SAINE and BRYSON: Facebook came to its senses about political advertising

FILE - This May 16, 2012 file photo shows the Facebook logo displayed on an iPad in Philadelphia. Facebook says it is lifting its ban on political and social-issue ads put in place after the 2020 U.S. presidential election. Political candidates, groups and others will be able to place such ads starting Thursday, March 3, 2021. (AP Photo/Matt Rourke, File)

Nonprofits and community groups across North Carolina had a communications lifeline restored last week when Facebook announced it was lifting its ban on political advertising, a ban put in place after the events of Jan. 6. Facebook’s overly broad definition of “political advertising” had swept up non-political groups in its wake, leaving average Americans without access to a key discussion forum.

At a time when Big Tech is getting hammered, Facebook’s decision deserves a thumbs-up. Now the public will again be able to reach audiences to speak about critical issues. Reaching out to one another is vital, particularly now, when the stakes are high. Gov. Roy Cooper’s pandemic orders have left businesses like gyms and bars unable to fully reopen and parents desperately trying to juggle jobs and their children’s schooling. As Americans are still practicing social distancing, online speech has become more critical than ever.

Many people are skeptical of paid ads as a way to speak to the community, but for those without sizable followings, digital ads are a lifeline. Online ads reach a large audience without extensive technical know-how and funding. For just a few dollars, your message is put in front of the very people with whom it will resonate. Civic engagement is a critical component of a free society. Educating audiences about the issues that impact them is vital.
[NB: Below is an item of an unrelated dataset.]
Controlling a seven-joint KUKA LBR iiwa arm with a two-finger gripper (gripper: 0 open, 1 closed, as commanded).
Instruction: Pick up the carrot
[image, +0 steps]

The ability to advertise online is increasingly essential to political campaigns, especially those of less well-funded challengers, but political campaigns have access to various other mediums. For them the ban was an annoyance but not a speech-killer. Television ads and mailers are still routinely used by these campaigns to share messages. Such tools are expensive and out of the question for most everyday North Carolinians and nonprofits looking to raise awareness on issues without the infrastructure and funding of political campaigns.
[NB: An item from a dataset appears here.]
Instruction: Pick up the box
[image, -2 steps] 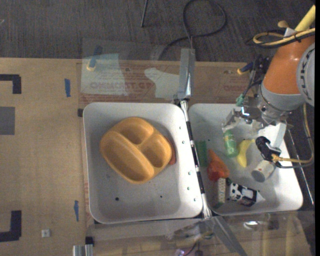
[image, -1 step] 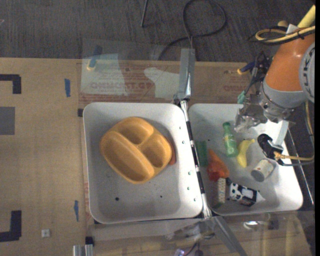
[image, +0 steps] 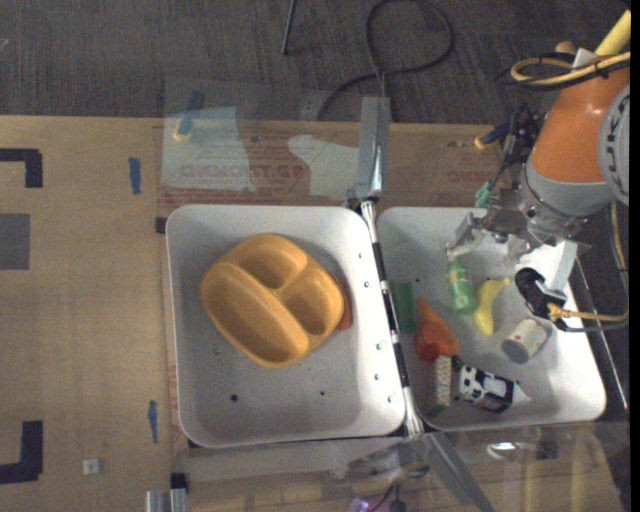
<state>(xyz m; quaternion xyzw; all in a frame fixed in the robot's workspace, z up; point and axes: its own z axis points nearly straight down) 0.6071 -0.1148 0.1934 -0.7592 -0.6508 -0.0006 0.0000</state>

As a result, digital advertising has become fundamental for nonprofit and issue groups engaging in the vital work of educating the public on pressing issues in communities. Suppose you want to organize a group to speak to a city council about supporting small businesses or lockdown restrictions. In that case, online ads are typically the best method to reach your audience. If you want to make your voice heard at the State Capitol about student education, online advertising is an effective vehicle for reaching families in the same situation.

What made Facebook’s ban particularly harmful is that Facebook has a remarkably broad definition of what qualifies as political speech. Facebook doesn’t differentiate between ads in support or opposition of political candidates and ads about critical issues like taxes, free speech, or even opposing human trafficking. That fact caused nonprofits in North Carolina and around the nation to struggle to reach their audience. It was a form of silencing speech.

The irony of Facebook’s ban is that the company has stated its mission is to connect people to the information and people important to them. Yet, the ad bans contradicted these goals at every turn. While Facebook’s reasoning for banning ads may have been an attempt to ratchet down the polarized political climate, it did nothing of the sort. Instead, it let the loudest voices with the greatest followings continue to drown out those who wanted to engage with issues in their local communities.

Banning political ads won’t fix our political discourse any more than preventing the placement of yard signs. But while these bans were in place, they ensured that speech on the issues that matter to people in their communities was more challenging to hear.

Facebook made the right move.

Jason Saine (R-Lincoln) represents the 97th State House District in the North Carolina General Assembly and serves as co-chair of the Joint Legislative Oversight Committee on Information Technology. Donald Bryson is president of the John Locke Foundation, a public policy organization based in Raleigh.